» WORK TO BE COMPLETED
Please copy all of the records exactly, leaving nothing out.

DATA SHOWN: Begin

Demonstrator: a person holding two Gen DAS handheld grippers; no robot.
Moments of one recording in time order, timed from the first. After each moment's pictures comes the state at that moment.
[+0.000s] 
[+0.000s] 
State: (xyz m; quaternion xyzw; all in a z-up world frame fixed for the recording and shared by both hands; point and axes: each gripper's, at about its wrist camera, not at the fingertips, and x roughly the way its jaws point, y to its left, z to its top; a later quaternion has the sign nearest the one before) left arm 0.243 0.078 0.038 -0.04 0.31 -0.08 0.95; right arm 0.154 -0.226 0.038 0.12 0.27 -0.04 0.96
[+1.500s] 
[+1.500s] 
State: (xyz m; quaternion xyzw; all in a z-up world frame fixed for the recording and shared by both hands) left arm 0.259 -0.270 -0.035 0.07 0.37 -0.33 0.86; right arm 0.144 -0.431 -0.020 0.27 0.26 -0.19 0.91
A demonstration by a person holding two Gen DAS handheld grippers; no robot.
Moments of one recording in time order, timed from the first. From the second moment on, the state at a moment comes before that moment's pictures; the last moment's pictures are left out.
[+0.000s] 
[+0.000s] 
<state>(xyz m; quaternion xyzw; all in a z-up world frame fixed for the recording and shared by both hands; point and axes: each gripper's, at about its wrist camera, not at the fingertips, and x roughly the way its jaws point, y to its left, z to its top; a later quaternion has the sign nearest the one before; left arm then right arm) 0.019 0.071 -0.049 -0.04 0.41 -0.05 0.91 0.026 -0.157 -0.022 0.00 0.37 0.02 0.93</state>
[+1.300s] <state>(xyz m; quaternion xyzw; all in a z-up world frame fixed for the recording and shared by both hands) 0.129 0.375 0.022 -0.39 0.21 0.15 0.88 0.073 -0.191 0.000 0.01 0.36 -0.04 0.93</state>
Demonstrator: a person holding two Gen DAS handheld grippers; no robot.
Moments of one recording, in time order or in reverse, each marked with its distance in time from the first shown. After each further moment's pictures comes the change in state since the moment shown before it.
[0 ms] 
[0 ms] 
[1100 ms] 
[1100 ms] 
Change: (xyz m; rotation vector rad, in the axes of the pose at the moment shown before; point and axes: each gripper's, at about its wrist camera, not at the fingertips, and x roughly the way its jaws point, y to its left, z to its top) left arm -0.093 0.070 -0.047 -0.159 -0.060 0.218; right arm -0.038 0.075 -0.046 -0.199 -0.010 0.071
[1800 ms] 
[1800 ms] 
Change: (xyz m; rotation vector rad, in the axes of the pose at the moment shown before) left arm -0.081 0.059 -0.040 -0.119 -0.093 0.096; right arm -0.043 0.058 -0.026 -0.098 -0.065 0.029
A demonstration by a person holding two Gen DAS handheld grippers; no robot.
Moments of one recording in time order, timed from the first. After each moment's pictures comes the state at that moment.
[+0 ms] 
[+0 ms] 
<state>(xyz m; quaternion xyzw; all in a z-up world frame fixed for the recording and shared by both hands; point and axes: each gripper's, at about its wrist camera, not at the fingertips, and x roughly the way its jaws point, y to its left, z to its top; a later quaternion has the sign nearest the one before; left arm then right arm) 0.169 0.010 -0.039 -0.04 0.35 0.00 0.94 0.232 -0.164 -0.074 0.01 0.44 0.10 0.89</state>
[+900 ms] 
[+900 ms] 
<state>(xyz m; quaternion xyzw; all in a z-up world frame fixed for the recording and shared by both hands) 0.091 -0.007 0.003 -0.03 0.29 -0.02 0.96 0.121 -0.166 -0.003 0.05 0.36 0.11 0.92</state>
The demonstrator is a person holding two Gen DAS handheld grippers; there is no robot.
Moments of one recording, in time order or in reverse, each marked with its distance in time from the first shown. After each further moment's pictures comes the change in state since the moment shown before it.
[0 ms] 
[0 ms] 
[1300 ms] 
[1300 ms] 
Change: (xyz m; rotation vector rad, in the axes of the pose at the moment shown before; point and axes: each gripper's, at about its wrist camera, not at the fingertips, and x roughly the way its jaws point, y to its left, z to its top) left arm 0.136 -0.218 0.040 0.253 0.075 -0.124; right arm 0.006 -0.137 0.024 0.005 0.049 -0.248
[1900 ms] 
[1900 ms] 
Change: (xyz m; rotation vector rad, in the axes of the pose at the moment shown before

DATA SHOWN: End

» RESPONSE BOX
Demonstrator: a person holding two Gen DAS handheld grippers; no robot.
Moments of one recording in time order, timed from the first. After each moment's pictures comes the state at that moment.
[+0.000s] 
[+0.000s] 
State: (xyz m; quaternion xyzw; all in a z-up world frame fixed for the recording and shared by both hands; point and axes: each gripper's, at about its wrist camera, not at the fingertips, and x roughly the way its jaws point, y to its left, z to its top; a later quaternion has the sign nearest the one before) left arm 0.243 0.078 0.038 -0.04 0.31 -0.08 0.95; right arm 0.154 -0.226 0.038 0.12 0.27 -0.04 0.96
[+1.500s] 
[+1.500s] 
State: (xyz m; quaternion xyzw; all in a z-up world frame fixed for the recording and shared by both hands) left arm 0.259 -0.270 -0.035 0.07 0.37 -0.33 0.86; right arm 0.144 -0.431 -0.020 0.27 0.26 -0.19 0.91
A demonstration by a person holding two Gen DAS handheld grippers; no robot.
Moments of one recording in time order, timed from the first. From the second moment on, the state at a moment comes before that moment's pictures; the last moment's pictures are left out.
[+0.000s] 
[+0.000s] 
<state>(xyz m; quaternion xyzw; all in a z-up world frame fixed for the recording and shared by both hands; point and axes: each gripper's, at about its wrist camera, not at the fingertips, and x roughly the way its jaws point, y to its left, z to its top; a later quaternion has the sign nearest the one before; left arm then right arm) 0.019 0.071 -0.049 -0.04 0.41 -0.05 0.91 0.026 -0.157 -0.022 0.00 0.37 0.02 0.93</state>
[+1.300s] <state>(xyz m; quaternion xyzw; all in a z-up world frame fixed for the recording and shared by both hands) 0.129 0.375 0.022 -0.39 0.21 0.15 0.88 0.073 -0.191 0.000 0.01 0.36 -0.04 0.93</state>
Demonstrator: a person holding two Gen DAS handheld grippers; no robot.
Moments of one recording, in time order or in reverse, each marked with its distance in time from the first shown. After each further moment's pictures comes the change in state since the moment shown before it.
[0 ms] 
[0 ms] 
[1100 ms] 
[1100 ms] 
Change: (xyz m; rotation vector rad, in the axes of the pose at the moment shown before; point and axes: each gripper's, at about its wrist camera, not at the fingertips, and x roughly the way its jaws point, y to its left, z to its top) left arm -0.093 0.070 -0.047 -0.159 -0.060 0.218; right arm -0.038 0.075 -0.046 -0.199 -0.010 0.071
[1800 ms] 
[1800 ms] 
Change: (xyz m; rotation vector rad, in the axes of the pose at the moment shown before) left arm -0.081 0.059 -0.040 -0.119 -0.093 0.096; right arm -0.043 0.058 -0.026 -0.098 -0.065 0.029
A demonstration by a person holding two Gen DAS handheld grippers; no robot.
Moments of one recording in time order, timed from the first. After each moment's pictures comes the state at that moment.
[+0 ms] 
[+0 ms] 
<state>(xyz m; quaternion xyzw; all in a z-up world frame fixed for the recording and shared by both hands; point and axes: each gripper's, at about its wrist camera, not at the fingertips, and x roughly the way its jaws point, y to its left, z to its top; a later quaternion has the sign nearest the one before; left arm then right arm) 0.169 0.010 -0.039 -0.04 0.35 0.00 0.94 0.232 -0.164 -0.074 0.01 0.44 0.10 0.89</state>
[+900 ms] 
[+900 ms] 
<state>(xyz m; quaternion xyzw; all in a z-up world frame fixed for the recording and shared by both hands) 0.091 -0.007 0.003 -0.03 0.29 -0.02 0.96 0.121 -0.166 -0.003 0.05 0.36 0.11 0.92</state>
The demonstrator is a person holding two Gen DAS handheld grippers; there is no robot.
Moments of one recording, in time order or in reverse, each marked with its distance in time from the first shown. After each further moment's pictures comes the change in state since the moment shown before it.
[0 ms] 
[0 ms] 
[1300 ms] 
[1300 ms] 
Change: (xyz m; rotation vector rad, in the axes of the pose at the moment shown before; point and axes: each gripper's, at about its wrist camera, not at the fingertips, and x roughly the way its jaws point, y to its left, z to its top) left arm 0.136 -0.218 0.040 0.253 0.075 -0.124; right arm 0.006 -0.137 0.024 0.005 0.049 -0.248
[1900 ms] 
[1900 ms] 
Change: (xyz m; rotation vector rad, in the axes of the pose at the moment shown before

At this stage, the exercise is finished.